■ ACTION ITEM ■
When you copy the material below, keep every line exact and omit the pictures.
⟨
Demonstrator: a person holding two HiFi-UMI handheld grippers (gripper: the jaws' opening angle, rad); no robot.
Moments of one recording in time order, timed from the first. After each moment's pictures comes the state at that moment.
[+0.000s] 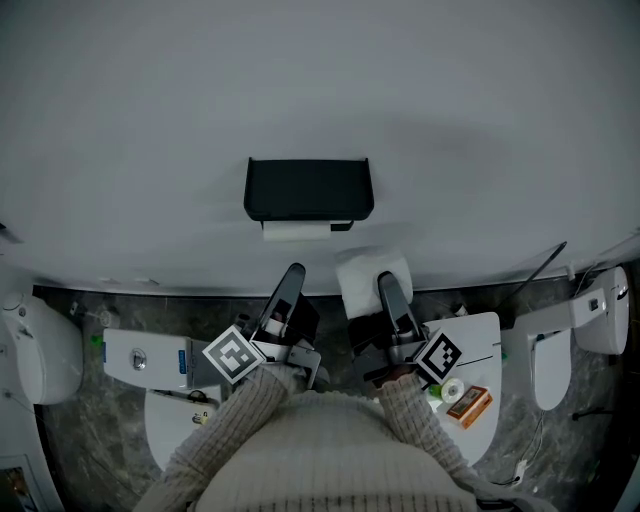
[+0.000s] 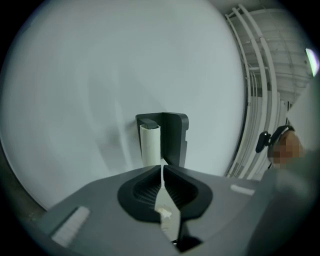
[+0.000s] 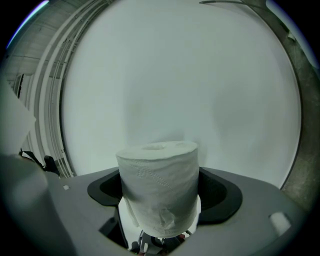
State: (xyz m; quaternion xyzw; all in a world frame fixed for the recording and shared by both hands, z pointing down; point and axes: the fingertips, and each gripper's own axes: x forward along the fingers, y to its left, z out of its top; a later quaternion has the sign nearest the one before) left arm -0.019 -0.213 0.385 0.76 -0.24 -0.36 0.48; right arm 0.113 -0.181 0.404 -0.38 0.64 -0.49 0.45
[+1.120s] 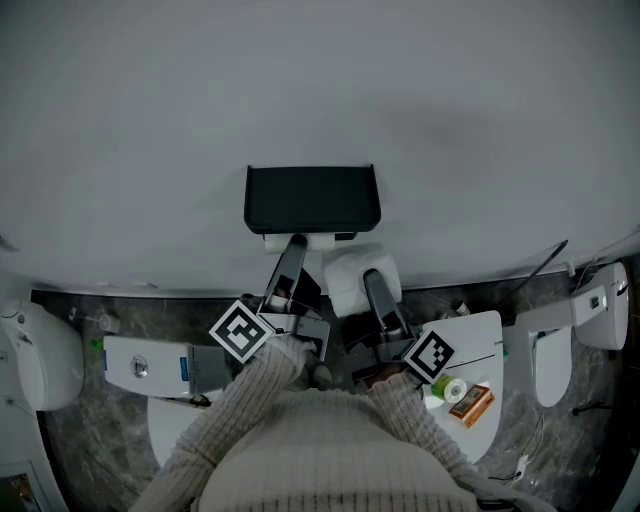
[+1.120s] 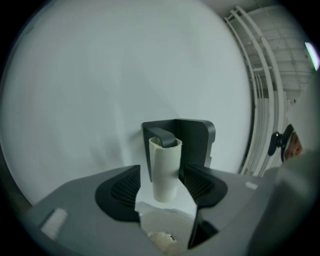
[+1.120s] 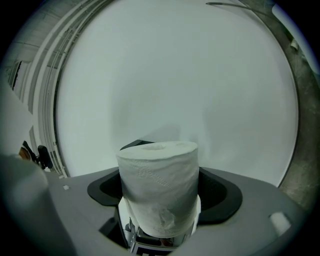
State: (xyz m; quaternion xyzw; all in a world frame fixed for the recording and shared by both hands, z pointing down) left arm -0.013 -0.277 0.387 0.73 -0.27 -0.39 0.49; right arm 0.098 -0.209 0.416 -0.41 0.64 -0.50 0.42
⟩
■ ANSWER SECTION ■
Demonstrator: a person holding two HiFi-UMI handheld grippers (gripper: the jaws' opening angle, rad); no robot.
Moments of one recording in time order, timed from the first. After each moment's pictures comes the state at that moment.
[+0.000s] 
[+0.000s] 
[+0.000s] 
State: (xyz m; quaternion xyzw; all in a world frame fixed for the recording and shared by both hands, z pointing down; point and axes: the fingertips, and each gripper's own axes: x forward along the fingers, y to its left, z out of its top; a later quaternion has the sign nearest the one before) left arm -0.019 -0.213 0.385 0.76 -0.24 -0.36 0.48; right arm 0.113 -0.181 0.404 -0.38 0.64 -0.49 0.45
[+1.120s] 
[+1.120s] 
[+1.120s] 
State: (xyz m; quaternion xyzw; all in a world frame fixed for the recording and shared by both hands, z pointing down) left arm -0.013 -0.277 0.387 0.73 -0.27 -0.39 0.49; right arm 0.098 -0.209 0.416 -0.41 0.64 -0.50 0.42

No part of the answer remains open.